EXERCISE AIM:
Only lines that contain the string "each" should be returned from the material below.

SOURCE DATA:
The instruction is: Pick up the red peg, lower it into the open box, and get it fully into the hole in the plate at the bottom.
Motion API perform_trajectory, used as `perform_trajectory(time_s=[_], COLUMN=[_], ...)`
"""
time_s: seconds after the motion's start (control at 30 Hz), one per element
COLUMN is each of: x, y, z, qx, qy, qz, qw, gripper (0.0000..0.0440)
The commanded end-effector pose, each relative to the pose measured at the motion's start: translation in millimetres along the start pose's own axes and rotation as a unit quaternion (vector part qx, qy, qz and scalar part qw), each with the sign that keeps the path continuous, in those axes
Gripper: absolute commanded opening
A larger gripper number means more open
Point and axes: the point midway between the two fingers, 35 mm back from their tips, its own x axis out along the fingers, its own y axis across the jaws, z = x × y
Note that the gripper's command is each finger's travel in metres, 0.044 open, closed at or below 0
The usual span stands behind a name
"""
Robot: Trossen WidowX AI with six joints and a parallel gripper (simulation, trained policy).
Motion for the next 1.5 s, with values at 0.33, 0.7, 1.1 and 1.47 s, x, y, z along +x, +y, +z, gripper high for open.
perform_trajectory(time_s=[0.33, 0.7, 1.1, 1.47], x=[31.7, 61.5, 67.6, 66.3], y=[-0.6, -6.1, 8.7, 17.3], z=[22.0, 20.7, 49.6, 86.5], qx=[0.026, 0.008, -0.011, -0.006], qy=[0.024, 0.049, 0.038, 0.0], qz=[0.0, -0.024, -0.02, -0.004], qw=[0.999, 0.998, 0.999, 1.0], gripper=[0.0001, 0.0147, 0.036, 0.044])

RESULT:
COLUMN is each of: x, y, z, qx, qy, qz, qw, gripper (0.0000..0.0440)
The commanded end-effector pose, each relative to the pose measured at the motion's start: translation in millimetres along the start pose's own axes and rotation as a unit quaternion (vector part qx, qy, qz and scalar part qw), each with the sign that keeps the path continuous, in those axes
Note that the gripper's command is each finger's travel in metres, 0.044 open, closed at or below 0

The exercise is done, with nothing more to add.